ComplementNB Accuracy: 1.0
New text prediction (ComplementNB): ['spam']


## 6. Summarizing NB Models
We can see which performed best, but also remember the distribution assumptions.


In [None]:
print('Results with naive approach of numeric -> possible negative or non-integer for some NB:')
for k,v in results.items():
    print(k, '->', v)

print('\nCategoricalNB with discretization ->', acc_catnb)

Results with naive approach of numeric -> possible negative or non-integer for some NB:
GaussianNB -> 0.72
MultinomialNB -> Error: Negative values in data passed to MultinomialNB (input X).
BernoulliNB -> 0.97
ComplementNB -> Error: Negative values in data passed to ComplementNB (input X).

CategoricalNB with discretization -> 0.97


# 6.1 Advantages & Disadvantages

**Advantages**:
- **Easy to implement** and fast to predict (few parameters).
- Handles **large feature spaces** well, e.g., text.
- Often effective even if independence assumption is not strictly true.
- Works well with limited training data.

**Disadvantages**:
- Assumes **feature independence**, which is usually false.
- Sensitive to **irrelevant features** if their distribution is significantly different.
- May assign **zero probability** to unseen events (unless using smoothing).


## 6.2 Common Applications
- **Spam Email Filtering**: Classifies emails as spam/not-spam.
- **Text Classification**: Sentiment analysis, topic categorization.
- **Medical Diagnosis**: Predicting disease probability from symptoms.
- **Credit Scoring**: Deciding loan approvals.
- **Weather Prediction**: Determining likely conditions.


## 7. Conclusion
1. Naive Bayes uses **Bayes rule** with an independence assumption.
2. Different NB variants match different data distributions (Gaussian, Multinomial, Bernoulli, etc.).
3. We used **Pipelines** + **ColumnTransformer** to handle numeric/categorical features.
4. We tested multiple NB variants on a numeric+categorical dataset (penguins). **GaussianNB** is more suitable for numeric.

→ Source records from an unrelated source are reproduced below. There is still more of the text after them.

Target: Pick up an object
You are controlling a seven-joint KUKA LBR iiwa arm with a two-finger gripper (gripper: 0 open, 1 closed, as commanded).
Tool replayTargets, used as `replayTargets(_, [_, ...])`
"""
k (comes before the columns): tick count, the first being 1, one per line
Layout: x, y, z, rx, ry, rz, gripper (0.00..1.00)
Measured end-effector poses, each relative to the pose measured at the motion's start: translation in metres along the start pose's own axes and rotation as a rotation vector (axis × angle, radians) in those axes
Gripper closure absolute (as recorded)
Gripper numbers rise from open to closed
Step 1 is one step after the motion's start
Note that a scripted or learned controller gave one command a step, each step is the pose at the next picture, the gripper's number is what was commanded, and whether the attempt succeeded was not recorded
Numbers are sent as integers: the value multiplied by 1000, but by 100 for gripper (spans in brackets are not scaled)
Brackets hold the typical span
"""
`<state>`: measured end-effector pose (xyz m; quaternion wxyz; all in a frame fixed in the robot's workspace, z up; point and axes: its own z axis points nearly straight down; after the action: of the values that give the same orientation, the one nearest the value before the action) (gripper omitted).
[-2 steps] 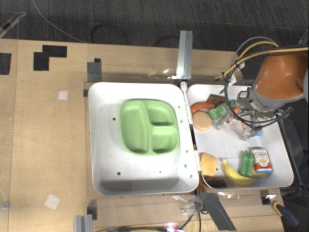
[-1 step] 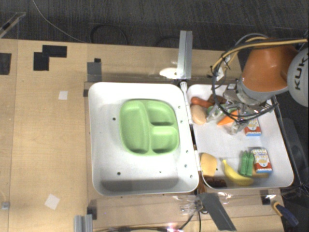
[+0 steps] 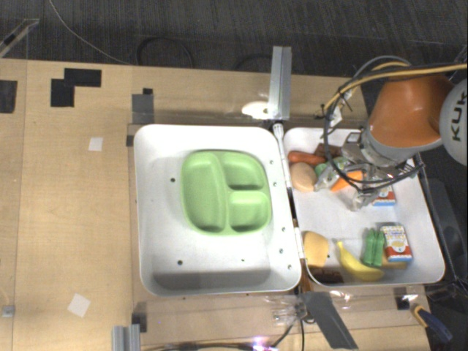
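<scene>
Gripper point(image 3: 356, 183) low in right bin point(image 3: 431, 229), finger state impossible to tell. Orange toy point(image 3: 341, 183) just beside at 9 o'clock; small carton point(image 3: 383, 196) at 4 o'clock.

Arm point(image 3: 457, 115): white plate on its grey casing at the frame's right edge carries dark capital letters, "KU" legible, the rest cut off by the frame; small carton point(image 3: 395, 244) in the right bin point(image 3: 431, 258) has a printed orange and white face, its print too small to read; second carton point(image 3: 383, 195) beside the wrist likewise unreadable.
</scene>
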<state>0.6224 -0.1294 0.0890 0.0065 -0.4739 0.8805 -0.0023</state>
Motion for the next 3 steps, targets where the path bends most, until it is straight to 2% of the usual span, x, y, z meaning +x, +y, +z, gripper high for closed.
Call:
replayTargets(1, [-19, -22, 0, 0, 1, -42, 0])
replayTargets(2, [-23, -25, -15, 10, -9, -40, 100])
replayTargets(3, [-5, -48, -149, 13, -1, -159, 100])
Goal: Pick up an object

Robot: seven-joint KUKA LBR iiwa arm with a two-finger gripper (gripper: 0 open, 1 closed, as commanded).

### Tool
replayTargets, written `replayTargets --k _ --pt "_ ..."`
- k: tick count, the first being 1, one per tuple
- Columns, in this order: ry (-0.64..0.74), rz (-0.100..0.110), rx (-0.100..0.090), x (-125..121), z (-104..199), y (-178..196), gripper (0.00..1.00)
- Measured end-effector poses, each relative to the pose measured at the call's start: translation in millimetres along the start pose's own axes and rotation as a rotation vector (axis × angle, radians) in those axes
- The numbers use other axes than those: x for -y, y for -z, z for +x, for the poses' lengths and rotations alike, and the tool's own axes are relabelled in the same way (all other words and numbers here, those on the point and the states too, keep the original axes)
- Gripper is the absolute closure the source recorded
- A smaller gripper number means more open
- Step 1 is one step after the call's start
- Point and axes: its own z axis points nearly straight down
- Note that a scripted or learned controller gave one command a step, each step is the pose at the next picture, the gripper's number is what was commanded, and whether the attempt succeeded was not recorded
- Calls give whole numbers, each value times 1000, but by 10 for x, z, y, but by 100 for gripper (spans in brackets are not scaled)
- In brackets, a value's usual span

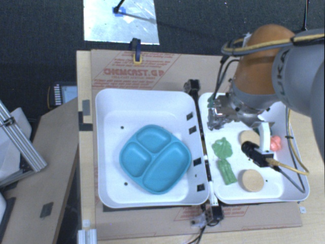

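The grey arm with its orange band is reaching in from the right of the frame, and its gripper [217,120] is hanging over the upper left part of the right-hand shallow white bin [254,199]. It is sitting close to the wall that this bin shares with its neighbour. Whether it is released or clenched is not showing from this angle, so I cannot tell, and nothing is visibly sitting in its grasp.

Just below the gripper, a crinkled green plastic toy [222,148] is lying on the floor of the same bin. Its leafy end is pointing toward the gripper and its longer stalk is running down toward the bottom of the frame. To the right of the stalk, a flat round tan disc [251,180] is resting near the bin's lower edge. A second tan disc [248,136] is lying higher up, partly hidden by the robot's hardware. A small pink lump [275,143] is lying further right, near that second disc.

In the left-hand shallow white bin [142,95], a blue plastic divided plate [155,158] is lying flat and slightly turned. Both bins are sitting on a tan cardboard sheet with red print [137,70].
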Motion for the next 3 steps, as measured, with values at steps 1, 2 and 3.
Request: replayTargets --k 1,2,3 --pt "0 -1 0 -86 425 -3 100" --pt "0 -1 0 -164 880 -106 100" --pt "-4 0 1 -162 854 -103 0"
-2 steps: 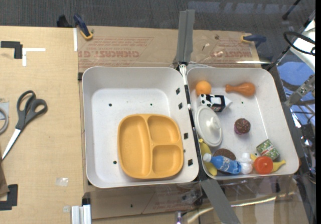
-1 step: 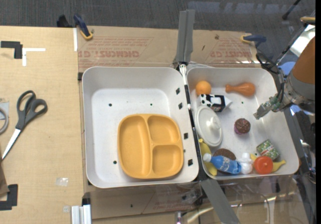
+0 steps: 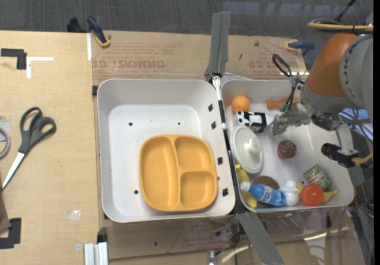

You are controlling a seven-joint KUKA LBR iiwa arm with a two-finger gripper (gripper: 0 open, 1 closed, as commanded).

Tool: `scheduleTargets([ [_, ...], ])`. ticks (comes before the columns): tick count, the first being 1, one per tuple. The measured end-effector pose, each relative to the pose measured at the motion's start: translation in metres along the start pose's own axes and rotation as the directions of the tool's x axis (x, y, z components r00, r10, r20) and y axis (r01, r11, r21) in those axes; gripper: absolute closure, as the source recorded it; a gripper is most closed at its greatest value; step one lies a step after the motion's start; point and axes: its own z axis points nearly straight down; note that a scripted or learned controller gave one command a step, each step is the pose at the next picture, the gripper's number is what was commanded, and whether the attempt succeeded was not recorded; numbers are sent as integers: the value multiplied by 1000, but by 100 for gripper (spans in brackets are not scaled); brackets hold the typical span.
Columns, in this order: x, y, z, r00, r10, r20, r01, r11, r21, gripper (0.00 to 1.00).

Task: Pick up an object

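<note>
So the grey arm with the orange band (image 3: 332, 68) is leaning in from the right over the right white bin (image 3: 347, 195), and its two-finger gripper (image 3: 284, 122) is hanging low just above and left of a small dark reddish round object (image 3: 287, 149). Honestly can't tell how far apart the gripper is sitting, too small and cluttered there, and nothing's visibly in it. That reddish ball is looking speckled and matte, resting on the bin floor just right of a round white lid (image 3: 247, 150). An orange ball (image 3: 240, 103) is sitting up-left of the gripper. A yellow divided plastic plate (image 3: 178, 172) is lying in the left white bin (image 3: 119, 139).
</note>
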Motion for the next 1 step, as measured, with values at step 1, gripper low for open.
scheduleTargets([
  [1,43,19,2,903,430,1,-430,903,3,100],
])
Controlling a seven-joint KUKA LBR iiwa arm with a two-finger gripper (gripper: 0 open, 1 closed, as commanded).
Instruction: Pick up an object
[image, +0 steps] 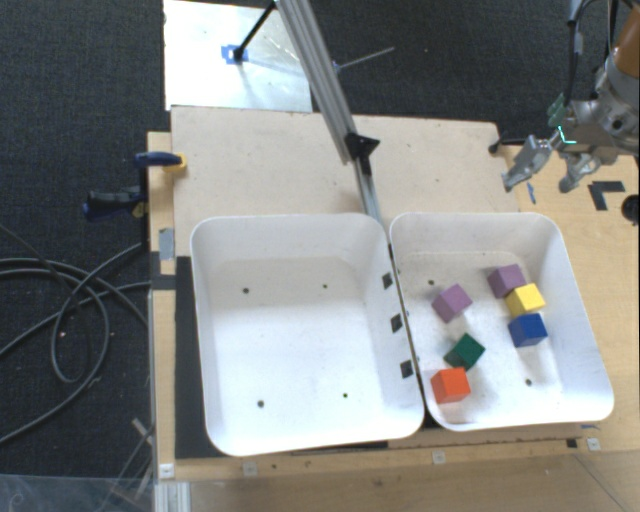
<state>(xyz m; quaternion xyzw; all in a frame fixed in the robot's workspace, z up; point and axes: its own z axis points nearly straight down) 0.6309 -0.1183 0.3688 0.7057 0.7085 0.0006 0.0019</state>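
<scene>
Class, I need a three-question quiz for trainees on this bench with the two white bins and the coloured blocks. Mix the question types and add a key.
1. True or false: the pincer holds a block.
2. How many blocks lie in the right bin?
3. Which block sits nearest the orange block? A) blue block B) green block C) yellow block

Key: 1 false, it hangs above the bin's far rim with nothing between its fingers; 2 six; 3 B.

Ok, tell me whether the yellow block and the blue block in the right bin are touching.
Cannot tell. In the camera view the yellow block sits directly above the blue block, their edges meeting with no white bin floor between them, but the slanted angle could hide a slight gap.
</scene>
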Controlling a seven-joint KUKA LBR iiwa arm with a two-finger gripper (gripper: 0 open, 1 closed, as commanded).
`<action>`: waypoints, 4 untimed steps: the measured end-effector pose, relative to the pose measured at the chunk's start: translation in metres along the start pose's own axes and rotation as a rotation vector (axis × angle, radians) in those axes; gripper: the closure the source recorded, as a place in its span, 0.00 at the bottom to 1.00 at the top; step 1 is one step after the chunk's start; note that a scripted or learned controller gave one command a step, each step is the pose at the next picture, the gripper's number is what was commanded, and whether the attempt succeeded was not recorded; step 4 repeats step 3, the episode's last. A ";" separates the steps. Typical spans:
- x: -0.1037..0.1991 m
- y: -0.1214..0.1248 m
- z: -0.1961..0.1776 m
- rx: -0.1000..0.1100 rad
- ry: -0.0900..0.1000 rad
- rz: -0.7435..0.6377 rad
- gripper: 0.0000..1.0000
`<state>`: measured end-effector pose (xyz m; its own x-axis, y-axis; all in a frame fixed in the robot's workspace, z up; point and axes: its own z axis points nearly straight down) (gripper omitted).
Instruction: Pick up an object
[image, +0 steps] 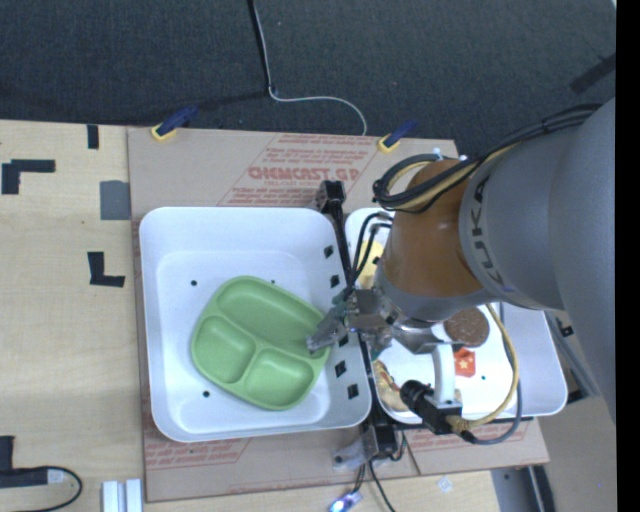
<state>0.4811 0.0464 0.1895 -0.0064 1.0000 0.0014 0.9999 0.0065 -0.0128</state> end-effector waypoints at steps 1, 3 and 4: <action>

Others can require data transformations.


## Summary Table

| **Section**                 | **Key Point**                                                           |
|----------------------------|-------------------------------------------------------------------------|
| Bayes’ Theorem            | Posterior = (Likelihood * Prior) / Evidence                              |
| Naive Assumption          | Features are conditionally independent given the class                   |
| NB Variants               | Gaussian, Multinomial, Bernoulli, Complement, Categorical                |
| Typical Use Cases         | Text classification, spam filtering, simple numeric tasks                |
| Advantages                | Fast, simple, works well in high-dim data, small training data           |
| Disadvantages             | Independence assumption often violated, can be zero-prob for new events  |
| Applications              | Spam filtering, sentiment analysis, medical diagnosis, credit scoring    |


### Key Takeaways
- NB is simple, fast, often used for text classification or small data.
- Always pick the variant that matches your feature distribution.
- Pipelines + ColumnTransformer keep code organized.